#### INSTRUCTIONS TO FOLLOW
Return all of the data exactly as written, without the pictures.

#### RECORDED INFORMATION
===
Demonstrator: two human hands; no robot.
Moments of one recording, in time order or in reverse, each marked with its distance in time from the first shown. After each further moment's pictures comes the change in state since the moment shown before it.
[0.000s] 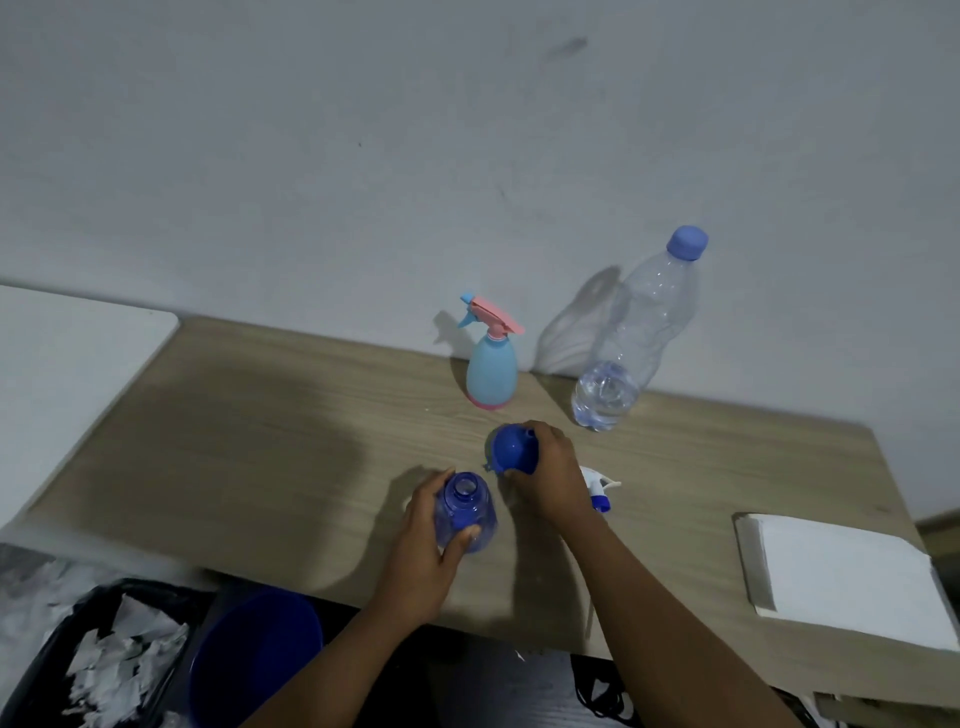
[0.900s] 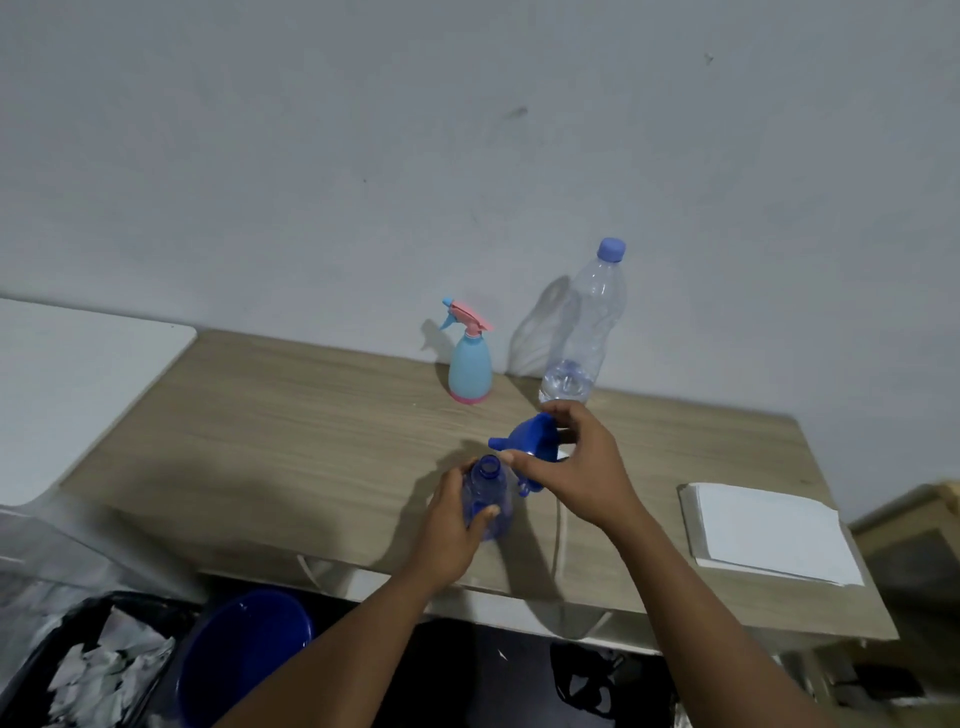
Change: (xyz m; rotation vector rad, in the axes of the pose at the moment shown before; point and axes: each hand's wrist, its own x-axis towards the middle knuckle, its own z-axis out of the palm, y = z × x) left_hand -0.031 0.018 0.046 0.107 -0.033 0.049; right_hand -0.123 -0.062 -0.111 0.249 0.068 -0.129
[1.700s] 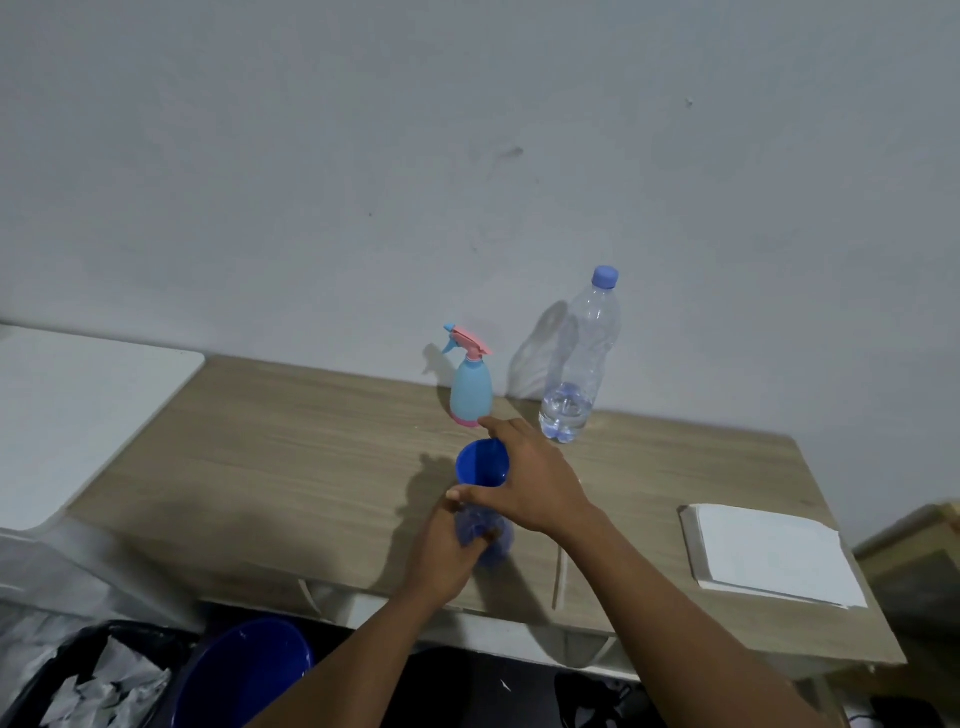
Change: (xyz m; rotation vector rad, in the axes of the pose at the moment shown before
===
#### ANSWER SECTION
Demonstrator: two human hands; no robot.
Moments of one recording, in time order or in reverse, each marked with its distance in time from the first shown. After each further moment's pictures comes the change in state since the moment shown before it.
[0.000s] 
[0.900s] 
Change: (xyz m; rotation vector rad, in the axes of the pose at the moment shown before; point and axes: each hand's wrist, its own x-axis towards the middle knuckle, its own z-axis out of the palm, y = z × x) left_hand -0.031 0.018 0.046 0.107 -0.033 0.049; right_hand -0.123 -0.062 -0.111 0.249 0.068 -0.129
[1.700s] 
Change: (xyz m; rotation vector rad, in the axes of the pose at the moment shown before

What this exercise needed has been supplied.